Era fácil. Cuando había trabajado en el FBI, lo conducía y lo consumía una misión, una vocación. Y cuando la acometía y tenía éxito, sabía que estaba marcando una diferencia. Estaba salvando muchas vidas de un final horrible, y lo hacía mejor que ningún cirujano cardíaco. Se enfrentaba a las peores formas de maldad, los cánceres más malignos, y la batalla, aunque siempre desgastante y dolorosa, daba sentido a su vida.
Todo eso se esfumó en el momento en que su corazón dijo basta y él cayó al suelo de la oficina de campo, convencido de que acababa de recibir una puñalada en el pecho. Seguía sin haber recuperado esa motivación dos años después, cuando sonó el busca y le dijeron que había un corazón esperándole. Tenía un corazón nuevo, pero no sentía que viviera una vida nueva. Era un hombre en un barco que nunca salía de puerto. No importaban las citas de manual acerca de segundas oportunidades que había empleado con una periodista. Esa existencia no le bastaba a McCaleb. Esa era la lucha en la que se debatía cuando Graciela Rivers había subido desde el muelle y entrado en su vida.
La búsqueda que ella le había propuesto había constituido una manera de esquivar su propia lucha interior.
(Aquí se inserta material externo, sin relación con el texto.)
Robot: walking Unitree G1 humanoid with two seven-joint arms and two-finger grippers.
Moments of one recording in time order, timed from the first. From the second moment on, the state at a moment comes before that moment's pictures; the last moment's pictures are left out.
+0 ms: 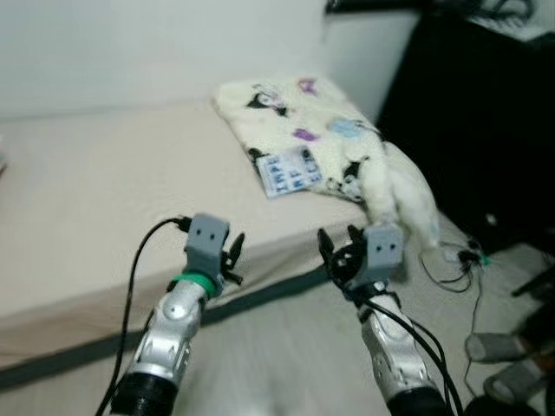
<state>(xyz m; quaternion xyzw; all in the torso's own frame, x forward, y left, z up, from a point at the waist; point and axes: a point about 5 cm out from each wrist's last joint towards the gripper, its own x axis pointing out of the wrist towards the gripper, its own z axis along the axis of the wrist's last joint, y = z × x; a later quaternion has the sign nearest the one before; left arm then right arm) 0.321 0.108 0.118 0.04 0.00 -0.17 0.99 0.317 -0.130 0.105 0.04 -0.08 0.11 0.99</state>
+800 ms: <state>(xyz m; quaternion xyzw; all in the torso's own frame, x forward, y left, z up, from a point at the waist) 0.320 0.098 0.120 0.02 -0.01 -0.18 0.98 0.316 -0.138 0.103 0.03 -0.08 0.09 0.99</state>
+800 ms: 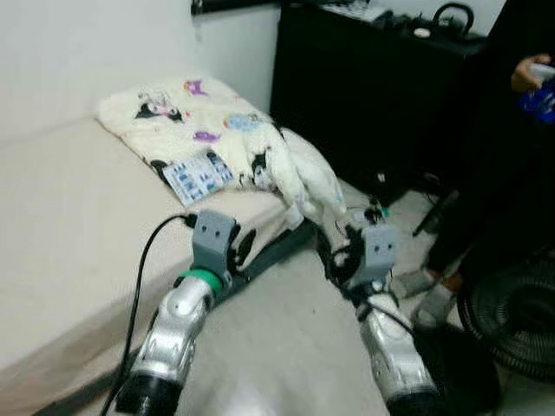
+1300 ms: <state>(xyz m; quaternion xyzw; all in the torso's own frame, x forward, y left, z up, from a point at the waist) 0.320 0.096 0.122 0.02 -0.01 -0.18 0.98 0.316 -0.138 0.104 0.03 -0.08 0.10 0.99</state>
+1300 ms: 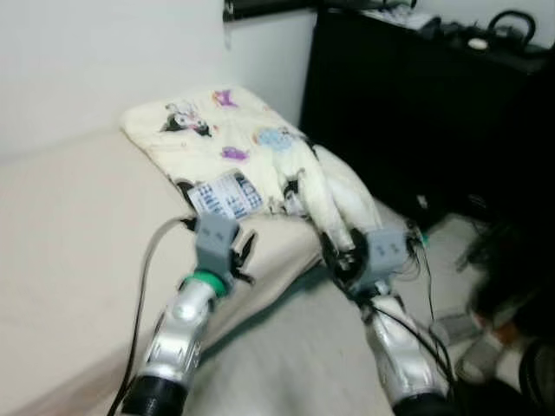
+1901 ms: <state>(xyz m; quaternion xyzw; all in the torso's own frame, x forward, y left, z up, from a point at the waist) 0.319 0.102 0.119 0.03 -0.01 -0.18 0.98 0.318 -0.134 0.110 0.03 -0.09 0.10 0.99</state>
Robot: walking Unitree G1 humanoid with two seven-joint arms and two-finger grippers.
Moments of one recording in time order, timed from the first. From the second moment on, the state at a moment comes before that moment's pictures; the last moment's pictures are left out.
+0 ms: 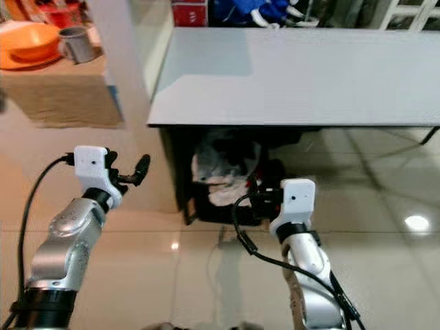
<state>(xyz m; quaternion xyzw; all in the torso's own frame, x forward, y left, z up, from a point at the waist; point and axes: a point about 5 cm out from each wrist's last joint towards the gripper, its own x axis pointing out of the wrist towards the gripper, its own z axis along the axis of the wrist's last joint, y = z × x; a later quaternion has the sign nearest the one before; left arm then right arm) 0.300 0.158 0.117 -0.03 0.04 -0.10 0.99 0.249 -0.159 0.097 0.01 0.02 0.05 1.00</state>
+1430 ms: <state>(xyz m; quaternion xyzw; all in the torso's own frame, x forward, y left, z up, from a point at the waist) 0.312 0.146 0.127 -0.01 0.01 -0.10 0.99 0.259 -0.164 0.101 -0.02 0.00 0.05 1.00</state>
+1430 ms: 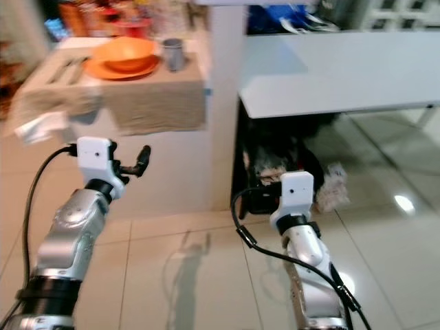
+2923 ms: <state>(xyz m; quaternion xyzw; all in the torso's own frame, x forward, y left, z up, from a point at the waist) 0.315 0.150 0.129 0.01 0.01 -0.09 1.00 0.272 -0.148 0.119 -0.01 -0.03 0.07 1.00</state>
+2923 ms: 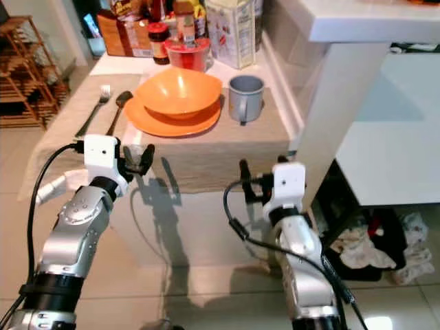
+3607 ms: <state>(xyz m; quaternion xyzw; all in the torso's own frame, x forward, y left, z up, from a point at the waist) 0.302 0.152 0.136 0.02 0.02 -0.12 0.99 0.324 -0.171 0.144 -0.01 -0.05 0.03 1.00</state>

Pero de repente las cosas habían cambiado. El pendiente que faltaba había hecho rebullir en él algo aletargado. Su larga experiencia le había dado un verdadero conocimiento e instintos sobre el mal. Conocía las señales.
Y estaba percibiendo una de ellas.
McCaleb había acudido con tanta frecuencia al despacho de la brigada de homicidios durante la semana que el recepcionista se limitó a devolverle el saludo sin acompañarle ni efectuar ninguna llamada. Jaye Winston estaba en su mesa, usando una taladradora de tres agujeros en una pila de documentos que luego pasó por las anillas de una carpeta abierta. La cerró y miró a su visitante.
– ¿Te has acercado?
– Eso parece. ¿Te has puesto al día con los papeles?
– En lugar de cuatro meses de retraso, sólo llevo dos. ¿Qué ocurre? No esperaba verte hoy.
– Aún estás enfadada porque me guardé aquello.